My ex and I have a 7 year old daughter together (we were never married). We never had any legal parenting agreement drawn up, though he did sign a Voluntary Acknowledgement of Paternity. Since she was 2, he and I have been sharing 50/50 custody. Last month I filed a parentage act for sole custody after finding out my ex was abusing cocaine. He admitted in court to using Ecstasy 5-6 times in the last year, and was ordered a hair follicle drug test by the courts. His levels for cocaine/alcohol abuse came back off the charts: >20,000 mg/pg. There were also allegations of him dealing Ecstasy, but those allegations have not been proven.
He now has supervised visitation, no overnights, and no driving privileges with her in the car. He recently approached me wanting to settle outside of court and compose our own agreement. I wouldn't mind avoiding the $50-100k price tag that goes along with a full-blown custody battle, but naturally, I want to make sure my daughter is safe, first and foremost.
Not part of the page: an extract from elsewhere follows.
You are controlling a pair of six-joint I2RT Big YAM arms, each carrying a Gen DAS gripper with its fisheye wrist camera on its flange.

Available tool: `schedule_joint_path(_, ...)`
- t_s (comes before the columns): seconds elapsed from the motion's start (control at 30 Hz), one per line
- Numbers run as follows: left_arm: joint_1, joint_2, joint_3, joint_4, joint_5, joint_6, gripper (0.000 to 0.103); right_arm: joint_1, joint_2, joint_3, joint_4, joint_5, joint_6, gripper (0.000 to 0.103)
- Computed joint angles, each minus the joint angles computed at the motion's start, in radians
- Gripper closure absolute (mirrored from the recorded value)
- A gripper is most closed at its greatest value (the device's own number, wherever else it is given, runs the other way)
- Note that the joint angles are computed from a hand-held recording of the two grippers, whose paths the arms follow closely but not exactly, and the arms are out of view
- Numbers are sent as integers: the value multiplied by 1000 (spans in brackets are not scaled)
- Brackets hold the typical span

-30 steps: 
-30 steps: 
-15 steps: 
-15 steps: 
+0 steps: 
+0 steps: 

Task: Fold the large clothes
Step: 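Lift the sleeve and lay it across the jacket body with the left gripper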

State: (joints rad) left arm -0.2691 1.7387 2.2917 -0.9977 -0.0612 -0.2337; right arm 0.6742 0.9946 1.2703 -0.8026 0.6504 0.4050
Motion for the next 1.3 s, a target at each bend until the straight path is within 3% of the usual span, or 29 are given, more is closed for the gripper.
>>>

Father seems committed to getting clean -- though that remains to be seen. I took the hair follicle test as well and it came back clean. I don't drink or use any illegal substances at all. I'm remarried to a man who is a wonderful step-father to my daughter, and my daughter has a 19-month old brother with us. Both of us are professionals. Dad has a good job as well, but, no wife or other children.
So, assuming he did get sober, I want to know what some likely outcomes would be if we stayed in the court system for the duration of the case? If he and I were to come to an agreement outside of court, I'd like to offer him something comparable to what would likely be the outcome if we saw this case through the courts in its entirety.
1 Answer from Attorneys
We can not quote odds, but based upon your facts, if they are proven, it appears likely that you would be awarded custody of the child. His ongoing drug abuse would mean he would stay on supervised visitation. How does he ever establish he is clean and that he will stay clean. He does have to pay support no matter what. But there is a tradeoff for the savings of money and emotional cost by resolving a case - giving him something. What that is is very difficult to suggest, but there may be something you could offer.